With my chin resting on the plastic cup of an ophthalmologist exam device and a light beam directed into my left eye, he began to ask questions:
‘What have you been taking . . . medications, aspirin . . ?’
‘Ibuprofen. It crossed my mind it could have contributed to this.’
‘Yes. Why were you taking Ibuprofen?’
‘Because I had a couple of glasses of wine last night and I get a headache if I don’t.’
‘What kind of wine were you drinking? You shouldn’t be getting a headache. It must have been bad wine. Was it from around here? Lucchese? Piemontese? Now there’s great wine, Piemonte. Yes, you have a hematoma here. Do you remember the label? Really, you must drink better wine.’
He turned to look at Sandy while expounding. I thought for sure he was going to ask him why he let me drink bad wine. Sandy piped in:
‘She also had some Prosecco.’
‘Oh. What kind of Prosecco were you drinking? Really, there is some good stuff but you shouldn’t get a headache from it. No. Drink better Prosecco. You must. What kind did you say you were drinking? Do you know the label? Yes, there is nothing special here with your eye. It would be good to know what you were drinking. Where are you from?’

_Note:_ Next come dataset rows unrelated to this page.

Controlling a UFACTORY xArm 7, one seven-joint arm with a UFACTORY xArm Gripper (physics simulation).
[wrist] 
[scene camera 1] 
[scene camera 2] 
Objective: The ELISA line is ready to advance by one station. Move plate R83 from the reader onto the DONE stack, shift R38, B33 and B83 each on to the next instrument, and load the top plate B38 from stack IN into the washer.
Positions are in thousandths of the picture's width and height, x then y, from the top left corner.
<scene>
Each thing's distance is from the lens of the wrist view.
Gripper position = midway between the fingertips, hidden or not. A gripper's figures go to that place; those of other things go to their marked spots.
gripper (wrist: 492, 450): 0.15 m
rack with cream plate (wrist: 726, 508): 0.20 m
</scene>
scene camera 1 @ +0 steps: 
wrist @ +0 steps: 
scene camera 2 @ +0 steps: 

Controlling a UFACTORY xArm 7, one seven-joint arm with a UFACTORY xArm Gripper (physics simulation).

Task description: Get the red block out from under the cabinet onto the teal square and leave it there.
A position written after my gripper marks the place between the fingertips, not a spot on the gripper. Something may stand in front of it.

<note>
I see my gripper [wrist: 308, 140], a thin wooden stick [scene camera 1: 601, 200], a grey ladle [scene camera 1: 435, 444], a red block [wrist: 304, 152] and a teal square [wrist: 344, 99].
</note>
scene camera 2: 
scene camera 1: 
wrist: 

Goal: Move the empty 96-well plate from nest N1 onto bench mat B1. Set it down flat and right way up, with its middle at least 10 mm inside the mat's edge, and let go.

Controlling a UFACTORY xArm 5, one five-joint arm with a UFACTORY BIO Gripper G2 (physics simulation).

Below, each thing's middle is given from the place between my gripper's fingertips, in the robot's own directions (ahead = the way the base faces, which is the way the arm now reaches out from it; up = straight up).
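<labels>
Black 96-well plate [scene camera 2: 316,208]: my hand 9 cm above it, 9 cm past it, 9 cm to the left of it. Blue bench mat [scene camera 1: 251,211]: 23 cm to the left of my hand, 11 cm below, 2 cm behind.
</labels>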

I let Sandy field the location question.
With my education in wine augmented and the assurance that I’m nothing special, we left with a script in hand for a topical ointment to relieve the discomfort, and a deep appreciation for this doctor, the nurses and the Ospedale San Luca. I look crazy, perfect for the upcoming Comic & Game Festival, but I’m fine.
Moral of the story
I was fortunate. Sandy knew where the hospital was. If you don’t currently know, make a point to find out before a situation arises and plan how to get there. Although COVID seems in the rear view mirror, in the hospital it is not. Wear a mask, bring your COVID vaccine card (just in case), and your passport if you do not have a tessera sanitaria. Make sure whoever is injured has a way to translate into Italian: although Sandy has a much better grasp than I, he was not allowed to go with me into the ER. He was however, with me during the eye exam with the specialist and took notes about the wine recommendations.
Also, if you drink bad wine and take any kind of pain killer, don’t rub your eyes the next morning. It might not go so well.

Further information on Ospedale San Luca can be found here
©️Theresa Elliott, all rights reserved
Your experience at the ER is ,ugh more entertaining than mine (Covid in June, resulting in 3-day stay)! Eye treatment AND wine advice, can’t get that in America!
Funny story! Hope your eye is iproving every day!
Isn’t affordable universal health care so much better than the US model? I guess you weren’t bankrupted by the experience.
I went back to the hospital to pay the bill. The finance staff person looked it up on the computer and said the cost was exactly €0.00.